Consider $\eta \colon [-1,0] \to \mathbb{R}$ of bounded variation and define the (delay) operator $\Phi \colon \mathcal{C}[-1,0] \to \mathbb{R}$ by
$$\Phi f = \int_{-1}^{0} f d \eta$$
for $f \in \mathcal{C}[-1,0]$ where the integral is the Riemann-Stieltjes integral.
$\Phi$ is a bounded linear operator acting on $\mathcal{C}[-1,0]$ and so by continuous embeddings it is a bounded linear operator acting on the Sobolev space $W^{1,2}[-1,0]$.
Now [Bátkai, András, and Susanna Piazzera. Semigroups for delay equations. CRC Press, 2005.] p.69 example 3.28 claims that $$\Phi f= f(-1), f \in W^{1,2}[-1,0]$$ is representable in the integral form before and it is a bounded linear operator.
But $\eta$ in this case should be the Dirac's delta in $-1$, i.e. $\eta = \delta_{-1}$.
It feels weird that it is a bounded linear operator on $W^{1,2}$ when usually distributions are defined as linear continuous functionals on $C_{0}^{\infty}$ which is a much smaller space? I mean ok this should be another way to define functionals from distributions right?

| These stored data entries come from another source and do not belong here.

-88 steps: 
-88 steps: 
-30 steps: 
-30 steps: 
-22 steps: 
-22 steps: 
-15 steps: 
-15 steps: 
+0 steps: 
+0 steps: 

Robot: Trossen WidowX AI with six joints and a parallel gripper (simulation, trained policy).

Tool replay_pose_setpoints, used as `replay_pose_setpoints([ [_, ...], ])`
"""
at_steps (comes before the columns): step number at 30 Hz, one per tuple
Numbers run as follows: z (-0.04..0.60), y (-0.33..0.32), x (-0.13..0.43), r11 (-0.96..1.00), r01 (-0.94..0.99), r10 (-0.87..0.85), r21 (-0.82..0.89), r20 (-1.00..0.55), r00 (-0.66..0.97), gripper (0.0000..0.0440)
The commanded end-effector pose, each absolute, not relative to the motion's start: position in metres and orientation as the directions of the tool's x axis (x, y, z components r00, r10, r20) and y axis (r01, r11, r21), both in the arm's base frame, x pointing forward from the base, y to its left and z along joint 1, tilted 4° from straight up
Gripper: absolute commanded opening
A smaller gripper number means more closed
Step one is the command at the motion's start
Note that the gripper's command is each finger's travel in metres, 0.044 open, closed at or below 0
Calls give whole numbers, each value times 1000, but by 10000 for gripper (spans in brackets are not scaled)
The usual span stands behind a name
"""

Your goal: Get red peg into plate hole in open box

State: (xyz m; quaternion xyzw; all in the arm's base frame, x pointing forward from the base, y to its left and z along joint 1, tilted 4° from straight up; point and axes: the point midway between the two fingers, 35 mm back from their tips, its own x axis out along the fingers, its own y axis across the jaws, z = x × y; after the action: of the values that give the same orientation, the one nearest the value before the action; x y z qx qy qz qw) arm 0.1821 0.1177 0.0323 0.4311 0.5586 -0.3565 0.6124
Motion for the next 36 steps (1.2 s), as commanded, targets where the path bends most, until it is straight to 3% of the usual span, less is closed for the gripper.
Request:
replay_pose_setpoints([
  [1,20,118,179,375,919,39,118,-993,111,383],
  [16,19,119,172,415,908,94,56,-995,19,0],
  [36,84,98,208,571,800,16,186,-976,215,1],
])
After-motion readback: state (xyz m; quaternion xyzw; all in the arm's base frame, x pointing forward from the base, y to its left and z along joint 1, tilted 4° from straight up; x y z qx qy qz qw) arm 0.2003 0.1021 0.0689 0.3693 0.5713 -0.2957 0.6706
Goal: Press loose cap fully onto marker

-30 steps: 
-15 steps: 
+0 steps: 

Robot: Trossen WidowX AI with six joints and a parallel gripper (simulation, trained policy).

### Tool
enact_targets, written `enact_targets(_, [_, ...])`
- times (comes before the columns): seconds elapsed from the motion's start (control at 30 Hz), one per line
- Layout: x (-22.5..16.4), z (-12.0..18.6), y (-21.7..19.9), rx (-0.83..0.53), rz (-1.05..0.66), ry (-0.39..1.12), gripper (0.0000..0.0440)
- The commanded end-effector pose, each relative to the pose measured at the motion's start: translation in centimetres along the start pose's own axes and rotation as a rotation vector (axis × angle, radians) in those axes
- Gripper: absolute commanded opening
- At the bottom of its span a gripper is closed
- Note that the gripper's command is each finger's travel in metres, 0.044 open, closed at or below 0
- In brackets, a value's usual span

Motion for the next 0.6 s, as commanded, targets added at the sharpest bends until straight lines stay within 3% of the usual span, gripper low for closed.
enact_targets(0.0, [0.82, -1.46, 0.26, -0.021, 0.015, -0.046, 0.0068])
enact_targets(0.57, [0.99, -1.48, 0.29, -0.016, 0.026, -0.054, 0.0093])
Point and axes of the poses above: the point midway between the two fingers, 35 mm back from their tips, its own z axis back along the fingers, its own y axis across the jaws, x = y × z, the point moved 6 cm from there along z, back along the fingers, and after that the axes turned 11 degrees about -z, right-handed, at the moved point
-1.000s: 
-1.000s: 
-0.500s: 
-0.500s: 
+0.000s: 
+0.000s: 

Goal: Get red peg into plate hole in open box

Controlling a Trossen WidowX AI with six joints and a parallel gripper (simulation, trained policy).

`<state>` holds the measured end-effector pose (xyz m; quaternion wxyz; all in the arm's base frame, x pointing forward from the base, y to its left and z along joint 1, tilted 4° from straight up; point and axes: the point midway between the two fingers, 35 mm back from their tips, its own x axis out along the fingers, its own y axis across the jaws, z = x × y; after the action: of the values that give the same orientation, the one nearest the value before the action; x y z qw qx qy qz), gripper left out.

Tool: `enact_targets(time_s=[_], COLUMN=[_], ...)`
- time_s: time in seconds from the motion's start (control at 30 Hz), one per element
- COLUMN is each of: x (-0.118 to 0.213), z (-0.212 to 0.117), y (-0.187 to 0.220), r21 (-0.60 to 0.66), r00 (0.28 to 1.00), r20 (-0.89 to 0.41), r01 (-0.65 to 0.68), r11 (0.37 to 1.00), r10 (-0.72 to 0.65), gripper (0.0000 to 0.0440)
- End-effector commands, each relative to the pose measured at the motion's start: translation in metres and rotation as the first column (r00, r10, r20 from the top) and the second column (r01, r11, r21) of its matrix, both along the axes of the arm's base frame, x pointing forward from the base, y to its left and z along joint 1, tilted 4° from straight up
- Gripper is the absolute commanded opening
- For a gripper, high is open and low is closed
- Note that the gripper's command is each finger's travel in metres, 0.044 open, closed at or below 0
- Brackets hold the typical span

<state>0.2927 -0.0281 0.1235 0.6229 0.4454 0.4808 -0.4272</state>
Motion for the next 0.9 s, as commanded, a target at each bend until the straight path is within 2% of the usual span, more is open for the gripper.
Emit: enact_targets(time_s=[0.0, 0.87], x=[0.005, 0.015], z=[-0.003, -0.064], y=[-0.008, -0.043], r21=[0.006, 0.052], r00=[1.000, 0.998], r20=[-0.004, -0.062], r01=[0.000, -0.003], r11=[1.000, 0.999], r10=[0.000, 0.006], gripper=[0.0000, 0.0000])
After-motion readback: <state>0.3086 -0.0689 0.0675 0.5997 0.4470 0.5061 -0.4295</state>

From the point of view of calcultions it seems like that: $$|\Phi f|= |f(-1)| \leq |f|_{\mathcal{C}^0} \leq C |f|_{W^{1,2}}$$ where $|\cdot|_{\mathcal{C}^0}$ is the sup norm.
Anyway since $\eta= \delta_{-1}$ is not a function can you define the Riemann-Stieltjes integral correctly?